[Exercise goal]
Below this line is a set of entries; quote exactly the lines from the line that contains "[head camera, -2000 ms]" to the line that contains "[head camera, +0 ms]", both lines included.

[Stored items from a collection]

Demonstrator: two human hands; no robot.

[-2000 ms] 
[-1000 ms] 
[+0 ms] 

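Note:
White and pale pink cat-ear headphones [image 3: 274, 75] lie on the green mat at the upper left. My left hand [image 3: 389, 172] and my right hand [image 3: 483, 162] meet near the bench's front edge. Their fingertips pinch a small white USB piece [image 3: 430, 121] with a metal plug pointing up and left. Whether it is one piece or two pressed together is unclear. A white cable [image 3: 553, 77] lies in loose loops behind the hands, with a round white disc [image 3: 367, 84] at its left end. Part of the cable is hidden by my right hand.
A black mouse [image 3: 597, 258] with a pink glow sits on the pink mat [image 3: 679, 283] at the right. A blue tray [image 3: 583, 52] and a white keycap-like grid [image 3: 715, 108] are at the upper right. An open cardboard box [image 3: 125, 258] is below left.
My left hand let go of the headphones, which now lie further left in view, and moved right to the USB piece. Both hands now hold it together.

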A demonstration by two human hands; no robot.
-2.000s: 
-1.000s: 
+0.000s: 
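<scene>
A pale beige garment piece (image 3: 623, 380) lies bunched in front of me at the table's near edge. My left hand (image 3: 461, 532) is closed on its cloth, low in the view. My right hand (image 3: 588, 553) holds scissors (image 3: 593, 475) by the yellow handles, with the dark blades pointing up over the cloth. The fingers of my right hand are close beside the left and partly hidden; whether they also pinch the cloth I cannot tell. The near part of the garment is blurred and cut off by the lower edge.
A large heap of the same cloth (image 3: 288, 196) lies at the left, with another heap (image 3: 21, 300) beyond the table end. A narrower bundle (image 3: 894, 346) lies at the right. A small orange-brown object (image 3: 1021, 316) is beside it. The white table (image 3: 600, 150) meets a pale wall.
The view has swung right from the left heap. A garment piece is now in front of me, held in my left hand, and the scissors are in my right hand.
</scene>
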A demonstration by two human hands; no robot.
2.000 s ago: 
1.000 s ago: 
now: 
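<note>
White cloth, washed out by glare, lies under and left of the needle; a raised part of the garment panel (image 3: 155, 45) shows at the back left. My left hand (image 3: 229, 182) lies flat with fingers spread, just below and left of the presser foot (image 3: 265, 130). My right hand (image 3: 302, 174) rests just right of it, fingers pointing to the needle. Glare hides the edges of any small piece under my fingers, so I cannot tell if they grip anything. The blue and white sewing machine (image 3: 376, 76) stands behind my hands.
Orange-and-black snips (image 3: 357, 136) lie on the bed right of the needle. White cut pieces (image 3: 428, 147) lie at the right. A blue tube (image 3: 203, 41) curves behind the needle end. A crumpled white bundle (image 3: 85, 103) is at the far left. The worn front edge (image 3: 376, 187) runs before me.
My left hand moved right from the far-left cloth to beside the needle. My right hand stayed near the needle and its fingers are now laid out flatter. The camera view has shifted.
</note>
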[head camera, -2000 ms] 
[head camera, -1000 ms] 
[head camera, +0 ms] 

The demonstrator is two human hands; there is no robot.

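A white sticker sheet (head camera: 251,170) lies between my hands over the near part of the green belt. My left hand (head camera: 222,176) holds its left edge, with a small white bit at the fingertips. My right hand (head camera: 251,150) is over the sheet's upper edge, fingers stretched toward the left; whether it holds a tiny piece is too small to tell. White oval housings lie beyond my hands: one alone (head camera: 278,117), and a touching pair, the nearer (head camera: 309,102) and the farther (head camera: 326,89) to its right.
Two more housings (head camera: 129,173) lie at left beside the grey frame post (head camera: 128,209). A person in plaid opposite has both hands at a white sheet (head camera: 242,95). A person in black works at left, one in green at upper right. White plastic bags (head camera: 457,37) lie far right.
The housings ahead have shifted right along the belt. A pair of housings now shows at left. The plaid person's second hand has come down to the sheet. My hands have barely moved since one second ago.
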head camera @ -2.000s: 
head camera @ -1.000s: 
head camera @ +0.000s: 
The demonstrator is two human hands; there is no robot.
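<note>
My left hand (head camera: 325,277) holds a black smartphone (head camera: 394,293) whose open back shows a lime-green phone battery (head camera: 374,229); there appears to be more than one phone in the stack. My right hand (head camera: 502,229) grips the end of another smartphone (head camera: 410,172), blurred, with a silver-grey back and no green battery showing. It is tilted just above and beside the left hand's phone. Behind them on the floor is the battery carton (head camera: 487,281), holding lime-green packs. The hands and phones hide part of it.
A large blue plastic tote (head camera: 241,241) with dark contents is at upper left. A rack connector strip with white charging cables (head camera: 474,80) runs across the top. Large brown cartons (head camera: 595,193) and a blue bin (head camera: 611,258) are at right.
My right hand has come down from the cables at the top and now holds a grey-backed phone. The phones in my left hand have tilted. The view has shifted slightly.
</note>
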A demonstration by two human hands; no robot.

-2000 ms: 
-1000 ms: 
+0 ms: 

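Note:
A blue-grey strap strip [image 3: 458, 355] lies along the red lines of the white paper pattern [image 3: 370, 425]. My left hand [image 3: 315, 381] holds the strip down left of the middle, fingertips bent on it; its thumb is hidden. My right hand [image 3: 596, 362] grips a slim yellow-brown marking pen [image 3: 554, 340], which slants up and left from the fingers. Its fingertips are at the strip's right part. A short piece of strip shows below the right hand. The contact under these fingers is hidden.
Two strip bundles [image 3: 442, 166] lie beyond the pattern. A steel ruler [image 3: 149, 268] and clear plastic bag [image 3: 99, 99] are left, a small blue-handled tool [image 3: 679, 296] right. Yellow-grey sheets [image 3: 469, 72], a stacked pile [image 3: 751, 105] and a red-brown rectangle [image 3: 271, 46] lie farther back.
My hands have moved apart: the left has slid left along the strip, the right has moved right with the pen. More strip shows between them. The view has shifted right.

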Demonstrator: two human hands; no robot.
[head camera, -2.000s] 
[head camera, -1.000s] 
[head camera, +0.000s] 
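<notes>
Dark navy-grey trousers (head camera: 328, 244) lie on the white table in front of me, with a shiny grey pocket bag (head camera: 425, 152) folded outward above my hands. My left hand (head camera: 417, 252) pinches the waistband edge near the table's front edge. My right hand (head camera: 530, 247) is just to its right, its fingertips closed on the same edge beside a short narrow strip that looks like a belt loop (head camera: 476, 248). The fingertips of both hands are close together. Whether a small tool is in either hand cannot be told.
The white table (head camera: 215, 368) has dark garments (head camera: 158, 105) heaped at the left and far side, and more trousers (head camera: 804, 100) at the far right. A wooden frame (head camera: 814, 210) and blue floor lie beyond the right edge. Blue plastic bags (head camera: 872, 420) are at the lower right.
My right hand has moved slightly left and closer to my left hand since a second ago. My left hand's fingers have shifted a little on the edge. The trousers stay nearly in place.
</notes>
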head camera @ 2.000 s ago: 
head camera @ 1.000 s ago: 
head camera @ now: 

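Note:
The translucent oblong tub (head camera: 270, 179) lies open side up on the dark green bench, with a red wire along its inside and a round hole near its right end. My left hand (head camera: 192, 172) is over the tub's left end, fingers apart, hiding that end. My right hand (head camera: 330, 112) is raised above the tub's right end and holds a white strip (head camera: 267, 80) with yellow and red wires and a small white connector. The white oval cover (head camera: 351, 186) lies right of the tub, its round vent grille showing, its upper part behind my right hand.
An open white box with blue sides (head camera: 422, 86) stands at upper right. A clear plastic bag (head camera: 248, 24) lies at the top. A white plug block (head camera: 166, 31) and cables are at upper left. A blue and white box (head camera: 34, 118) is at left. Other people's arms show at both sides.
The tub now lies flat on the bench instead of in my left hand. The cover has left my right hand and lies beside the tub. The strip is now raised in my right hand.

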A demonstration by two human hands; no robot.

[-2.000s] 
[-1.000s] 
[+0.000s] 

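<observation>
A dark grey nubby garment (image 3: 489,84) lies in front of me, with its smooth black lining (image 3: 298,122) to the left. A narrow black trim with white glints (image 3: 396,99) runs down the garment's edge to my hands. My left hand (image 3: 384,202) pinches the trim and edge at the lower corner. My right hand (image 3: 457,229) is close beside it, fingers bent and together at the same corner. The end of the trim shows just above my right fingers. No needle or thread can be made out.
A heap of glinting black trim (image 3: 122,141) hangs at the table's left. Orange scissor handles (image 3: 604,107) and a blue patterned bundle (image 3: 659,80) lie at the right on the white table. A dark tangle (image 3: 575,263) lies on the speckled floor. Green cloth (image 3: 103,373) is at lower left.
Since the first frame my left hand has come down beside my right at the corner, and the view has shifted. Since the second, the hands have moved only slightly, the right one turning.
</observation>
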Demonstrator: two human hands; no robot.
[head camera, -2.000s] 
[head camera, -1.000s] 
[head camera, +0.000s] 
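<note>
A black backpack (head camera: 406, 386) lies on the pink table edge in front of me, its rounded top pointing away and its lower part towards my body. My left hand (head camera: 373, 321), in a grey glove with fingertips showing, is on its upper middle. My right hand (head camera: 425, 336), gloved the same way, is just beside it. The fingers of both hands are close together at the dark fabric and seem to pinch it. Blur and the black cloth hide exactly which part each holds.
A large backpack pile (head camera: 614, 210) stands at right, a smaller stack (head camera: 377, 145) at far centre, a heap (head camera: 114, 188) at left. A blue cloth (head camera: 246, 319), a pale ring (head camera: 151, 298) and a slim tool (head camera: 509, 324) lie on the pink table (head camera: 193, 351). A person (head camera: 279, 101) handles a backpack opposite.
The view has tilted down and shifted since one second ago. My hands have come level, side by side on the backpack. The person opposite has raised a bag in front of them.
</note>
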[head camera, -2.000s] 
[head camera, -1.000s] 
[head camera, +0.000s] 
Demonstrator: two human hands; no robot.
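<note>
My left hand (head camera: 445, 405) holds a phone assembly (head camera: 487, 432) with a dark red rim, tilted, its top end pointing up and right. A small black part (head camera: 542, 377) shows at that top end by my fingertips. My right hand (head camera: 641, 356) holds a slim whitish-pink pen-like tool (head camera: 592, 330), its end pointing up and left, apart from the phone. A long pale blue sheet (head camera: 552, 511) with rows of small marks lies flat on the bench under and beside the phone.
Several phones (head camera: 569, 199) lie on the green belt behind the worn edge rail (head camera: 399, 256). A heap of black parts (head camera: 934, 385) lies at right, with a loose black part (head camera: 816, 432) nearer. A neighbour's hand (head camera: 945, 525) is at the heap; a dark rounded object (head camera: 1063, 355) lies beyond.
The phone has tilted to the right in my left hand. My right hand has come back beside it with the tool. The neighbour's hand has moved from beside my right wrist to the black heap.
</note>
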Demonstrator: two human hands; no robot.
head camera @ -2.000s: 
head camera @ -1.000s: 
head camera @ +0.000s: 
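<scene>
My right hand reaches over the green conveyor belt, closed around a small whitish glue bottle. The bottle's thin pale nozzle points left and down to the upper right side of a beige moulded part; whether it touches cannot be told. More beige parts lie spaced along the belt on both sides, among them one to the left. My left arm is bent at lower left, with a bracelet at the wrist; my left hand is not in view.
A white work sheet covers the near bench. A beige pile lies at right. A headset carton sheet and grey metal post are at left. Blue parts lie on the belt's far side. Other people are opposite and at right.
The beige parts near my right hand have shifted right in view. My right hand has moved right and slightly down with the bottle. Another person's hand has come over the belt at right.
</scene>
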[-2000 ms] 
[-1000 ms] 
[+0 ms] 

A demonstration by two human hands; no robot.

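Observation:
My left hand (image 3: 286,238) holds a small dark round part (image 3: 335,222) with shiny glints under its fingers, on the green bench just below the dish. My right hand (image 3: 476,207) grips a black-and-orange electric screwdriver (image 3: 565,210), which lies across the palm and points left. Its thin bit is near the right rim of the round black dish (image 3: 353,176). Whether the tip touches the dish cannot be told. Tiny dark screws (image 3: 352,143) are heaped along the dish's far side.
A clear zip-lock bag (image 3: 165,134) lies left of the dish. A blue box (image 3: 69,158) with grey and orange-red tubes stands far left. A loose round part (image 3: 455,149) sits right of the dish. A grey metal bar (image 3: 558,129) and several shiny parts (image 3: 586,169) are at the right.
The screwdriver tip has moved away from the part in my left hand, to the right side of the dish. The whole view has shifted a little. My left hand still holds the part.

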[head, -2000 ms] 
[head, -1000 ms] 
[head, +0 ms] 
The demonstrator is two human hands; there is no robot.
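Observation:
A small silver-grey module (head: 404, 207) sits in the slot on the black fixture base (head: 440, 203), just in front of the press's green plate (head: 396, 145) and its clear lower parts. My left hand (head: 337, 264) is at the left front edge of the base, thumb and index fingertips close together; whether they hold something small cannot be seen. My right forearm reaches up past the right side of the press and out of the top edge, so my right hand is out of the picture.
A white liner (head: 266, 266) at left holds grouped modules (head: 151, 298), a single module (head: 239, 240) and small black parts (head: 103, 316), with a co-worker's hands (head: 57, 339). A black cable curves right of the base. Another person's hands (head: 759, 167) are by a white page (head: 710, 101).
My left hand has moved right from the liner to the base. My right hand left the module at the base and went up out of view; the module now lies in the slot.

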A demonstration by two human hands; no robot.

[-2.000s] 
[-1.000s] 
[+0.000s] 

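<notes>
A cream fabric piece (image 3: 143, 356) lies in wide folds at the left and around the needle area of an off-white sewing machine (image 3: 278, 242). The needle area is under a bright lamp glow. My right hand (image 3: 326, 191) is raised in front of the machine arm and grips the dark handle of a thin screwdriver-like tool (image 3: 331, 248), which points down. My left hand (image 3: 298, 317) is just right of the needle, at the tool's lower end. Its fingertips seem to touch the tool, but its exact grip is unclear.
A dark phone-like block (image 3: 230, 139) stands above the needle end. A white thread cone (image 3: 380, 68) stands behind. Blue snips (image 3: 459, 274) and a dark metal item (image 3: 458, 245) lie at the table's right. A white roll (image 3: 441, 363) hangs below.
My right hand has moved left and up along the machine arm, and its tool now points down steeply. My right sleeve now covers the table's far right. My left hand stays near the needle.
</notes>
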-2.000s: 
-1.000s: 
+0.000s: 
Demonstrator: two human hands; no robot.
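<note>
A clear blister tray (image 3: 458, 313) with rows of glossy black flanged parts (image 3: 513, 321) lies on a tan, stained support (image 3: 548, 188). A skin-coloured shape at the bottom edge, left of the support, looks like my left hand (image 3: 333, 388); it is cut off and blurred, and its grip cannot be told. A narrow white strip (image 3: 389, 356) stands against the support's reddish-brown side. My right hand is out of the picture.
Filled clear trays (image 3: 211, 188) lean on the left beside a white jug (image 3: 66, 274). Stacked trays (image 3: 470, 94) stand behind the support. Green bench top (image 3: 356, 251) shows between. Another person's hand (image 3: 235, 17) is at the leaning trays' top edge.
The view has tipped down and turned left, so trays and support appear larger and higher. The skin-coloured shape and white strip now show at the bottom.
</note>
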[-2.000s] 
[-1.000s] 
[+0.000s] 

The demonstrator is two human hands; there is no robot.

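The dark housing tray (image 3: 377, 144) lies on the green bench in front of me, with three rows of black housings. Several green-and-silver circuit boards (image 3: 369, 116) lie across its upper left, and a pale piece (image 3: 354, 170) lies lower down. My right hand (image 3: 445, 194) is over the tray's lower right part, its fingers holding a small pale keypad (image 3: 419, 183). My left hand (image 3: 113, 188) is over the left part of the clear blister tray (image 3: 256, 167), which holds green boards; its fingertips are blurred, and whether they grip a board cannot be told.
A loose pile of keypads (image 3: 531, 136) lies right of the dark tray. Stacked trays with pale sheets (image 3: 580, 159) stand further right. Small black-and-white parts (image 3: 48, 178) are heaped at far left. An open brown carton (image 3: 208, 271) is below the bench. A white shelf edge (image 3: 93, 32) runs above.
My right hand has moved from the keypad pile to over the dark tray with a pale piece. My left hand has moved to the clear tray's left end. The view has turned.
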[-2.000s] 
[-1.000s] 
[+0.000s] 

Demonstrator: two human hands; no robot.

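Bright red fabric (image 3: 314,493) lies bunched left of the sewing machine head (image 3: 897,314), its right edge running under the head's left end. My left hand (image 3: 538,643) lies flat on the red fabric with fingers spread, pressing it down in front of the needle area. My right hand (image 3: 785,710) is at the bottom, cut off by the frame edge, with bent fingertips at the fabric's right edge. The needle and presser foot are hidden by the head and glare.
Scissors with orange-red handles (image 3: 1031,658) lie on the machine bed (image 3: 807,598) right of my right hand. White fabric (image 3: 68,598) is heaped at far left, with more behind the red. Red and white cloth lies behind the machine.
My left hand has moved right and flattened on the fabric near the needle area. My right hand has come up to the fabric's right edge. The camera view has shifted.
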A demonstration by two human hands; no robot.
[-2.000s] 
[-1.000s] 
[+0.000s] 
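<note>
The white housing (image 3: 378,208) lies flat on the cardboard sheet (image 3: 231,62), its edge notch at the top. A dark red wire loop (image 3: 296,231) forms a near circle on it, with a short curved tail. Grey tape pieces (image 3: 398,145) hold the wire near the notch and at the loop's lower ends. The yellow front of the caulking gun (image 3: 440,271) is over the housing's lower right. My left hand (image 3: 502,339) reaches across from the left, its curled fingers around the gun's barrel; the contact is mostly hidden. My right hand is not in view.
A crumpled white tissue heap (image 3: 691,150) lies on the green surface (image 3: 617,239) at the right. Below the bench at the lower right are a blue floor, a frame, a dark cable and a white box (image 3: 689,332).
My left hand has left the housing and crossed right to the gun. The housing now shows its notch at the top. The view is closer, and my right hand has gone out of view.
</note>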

[Response box]
[head camera, -2000 ms] 
[head camera, -1000 ms] 
[head camera, +0 ms] 

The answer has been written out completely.